Community Packages

Please read this before reporting a bug:

Do NOT report bugs when a package is just outdated, or it is in the AUR. Use the 'flag out of date' link on the package page, or the Mailing List.

REPEAT: Do NOT report bugs for outdated packages!

FS#60951 - [tesseract-data-jpn] Vertical text failing, add jpn_vert

Attached to Project: Community Packages
Opened by Xum (Xum) - Sunday, 02 December 2018, 09:48 GMT
Last edited by Caleb Maclennan (alerque) - Tuesday, 01 February 2022, 09:06 GMT
Task Type Feature Request
Category Packages
Status Closed
Assigned To Jelle van der Waa (jelly)
Caleb Maclennan (alerque)
Architecture All
Severity Low
Priority Normal
Reported Version
Due in Version Undecided
Due Date Undecided
Percent Complete 100%
Votes 0
Private No


The OCR data for Japanese does not include the vertical version (jpn_vert). There is also no extra package for this. Most of Japanese literature is written vertically. This wasn't a big issue in the past, because the basic Tesseract engine can mostly handle vertical Japanese text without jpn_vert. But as of Tesseract 4, recognition using a neural net was added. This neural net is used by default and only outputs garbage when trying to recognize vertical Japanese text without jpn_vert.
Couldn't the jpn_vert traindata be added to this package? The traindata is relatively small compared to the normal jpn traindata.

Additional info:
* package version(s): tesseract 4.0.0-1, tesseract-data-jpn 1:4.0.0-1

Steps to reproduce:
Run tesseract on the test image (attached): tesseract testv.png stdout -l jpn
One can switch to the legacy engine with "--oem 0", which outputs acceptable results.
This task depends upon

Closed by  Caleb Maclennan (alerque)
Tuesday, 01 February 2022, 09:06 GMT
Reason for closing:  Fixed
Additional comments about closing: g.tar.zst
Comment by Caleb Maclennan (alerque) - Tuesday, 01 February 2022, 08:46 GMT
Should this be packaged as a separate tesseract-data-jpn_vert package or added to the current one?
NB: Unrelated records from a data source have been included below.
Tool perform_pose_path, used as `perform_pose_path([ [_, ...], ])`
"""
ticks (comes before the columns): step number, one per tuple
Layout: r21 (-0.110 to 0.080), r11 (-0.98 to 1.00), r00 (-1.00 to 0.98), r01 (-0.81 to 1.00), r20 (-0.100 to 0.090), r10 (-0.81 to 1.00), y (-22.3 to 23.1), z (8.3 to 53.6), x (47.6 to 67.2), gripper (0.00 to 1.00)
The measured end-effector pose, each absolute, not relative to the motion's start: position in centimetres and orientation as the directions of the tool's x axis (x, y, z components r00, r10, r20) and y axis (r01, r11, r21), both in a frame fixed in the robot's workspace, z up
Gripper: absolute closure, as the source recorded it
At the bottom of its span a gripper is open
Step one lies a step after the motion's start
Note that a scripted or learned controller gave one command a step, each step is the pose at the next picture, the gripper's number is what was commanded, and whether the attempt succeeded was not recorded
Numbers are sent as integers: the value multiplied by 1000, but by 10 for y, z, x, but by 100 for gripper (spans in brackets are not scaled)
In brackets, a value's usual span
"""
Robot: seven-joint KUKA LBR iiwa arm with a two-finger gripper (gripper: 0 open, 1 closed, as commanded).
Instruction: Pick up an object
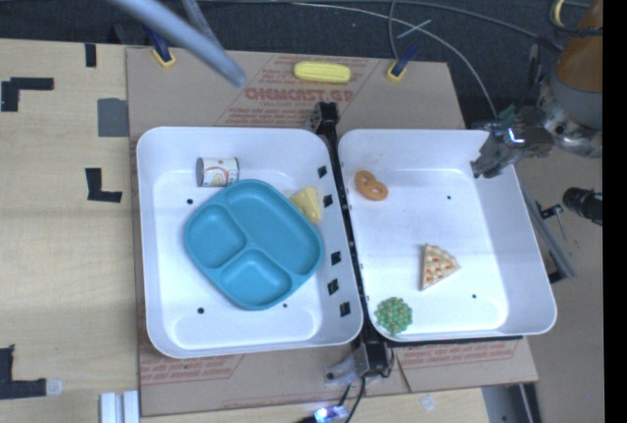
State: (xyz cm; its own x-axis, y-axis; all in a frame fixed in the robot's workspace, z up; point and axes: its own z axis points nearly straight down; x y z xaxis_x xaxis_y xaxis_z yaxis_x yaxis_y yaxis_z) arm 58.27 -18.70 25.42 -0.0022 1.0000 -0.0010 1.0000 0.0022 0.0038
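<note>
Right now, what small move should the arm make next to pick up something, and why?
Probably move the gripper leftward and down over the right white bin. It sits at the bin's upper right rim, apart from the triangular pizza-slice toy, the nearest item, which lies unobstructed.

Arm: enters from the right, orange band visible at the edge.
Gripper (493, 157): low, angled leftward.

Grey arm (578, 108) with an orange band, ending in a dark metal tool (493, 160).
</note>
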Motion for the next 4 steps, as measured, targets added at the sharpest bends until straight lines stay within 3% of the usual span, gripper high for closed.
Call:
perform_pose_path([
  [3, -1, 5, -5, 1000, 1, 1000, -37, 230, 612, 100],
  [4, -2, 5, -5, 1000, 0, 1000, 15, 224, 607, 100],
])
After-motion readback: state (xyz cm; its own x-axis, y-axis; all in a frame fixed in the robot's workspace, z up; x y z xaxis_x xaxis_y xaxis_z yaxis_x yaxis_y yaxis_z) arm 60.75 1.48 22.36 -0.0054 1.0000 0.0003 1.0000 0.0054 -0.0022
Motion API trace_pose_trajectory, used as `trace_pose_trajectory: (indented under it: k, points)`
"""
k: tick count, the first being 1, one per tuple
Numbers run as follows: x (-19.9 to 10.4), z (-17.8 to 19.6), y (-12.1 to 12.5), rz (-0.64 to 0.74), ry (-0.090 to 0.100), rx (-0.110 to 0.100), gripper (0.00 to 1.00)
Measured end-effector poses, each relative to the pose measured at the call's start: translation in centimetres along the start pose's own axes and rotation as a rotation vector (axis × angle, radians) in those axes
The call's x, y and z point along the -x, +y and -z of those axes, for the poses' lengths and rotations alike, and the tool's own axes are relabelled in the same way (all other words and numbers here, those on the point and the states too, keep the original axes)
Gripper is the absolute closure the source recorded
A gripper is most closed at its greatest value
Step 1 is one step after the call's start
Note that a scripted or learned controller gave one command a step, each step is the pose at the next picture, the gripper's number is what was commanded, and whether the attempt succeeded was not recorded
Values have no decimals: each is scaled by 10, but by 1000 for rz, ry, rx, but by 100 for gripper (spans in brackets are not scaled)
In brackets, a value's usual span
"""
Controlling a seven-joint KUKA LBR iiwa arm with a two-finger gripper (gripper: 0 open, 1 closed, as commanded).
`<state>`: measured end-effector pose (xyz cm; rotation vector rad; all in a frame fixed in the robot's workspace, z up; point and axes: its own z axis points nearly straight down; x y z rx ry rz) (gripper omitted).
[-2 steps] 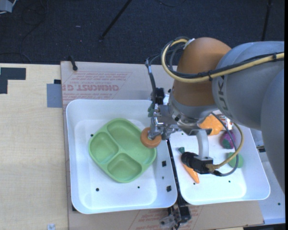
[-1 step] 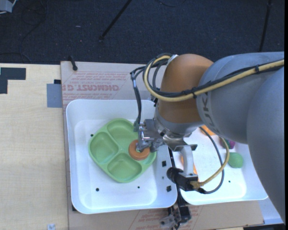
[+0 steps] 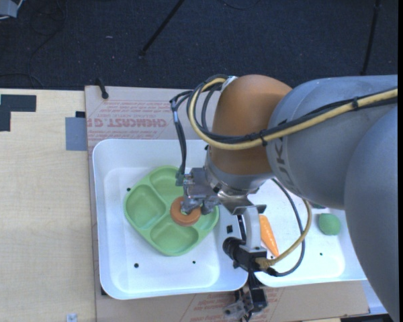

If it can work independently it should probably be separate, if they are only really useful in conjunction with each other we should probably just stuff them in the same package.
Comment by Caleb Maclennan (alerque) - Tuesday, 01 February 2022, 09:05 GMT
Since this has been open for a long time and I'm not sure the original reporter will see this any time soon, I went ahead and bundled this as a separate package. If somebody feels like that was the wrong call please open a new bug report and I'll join them.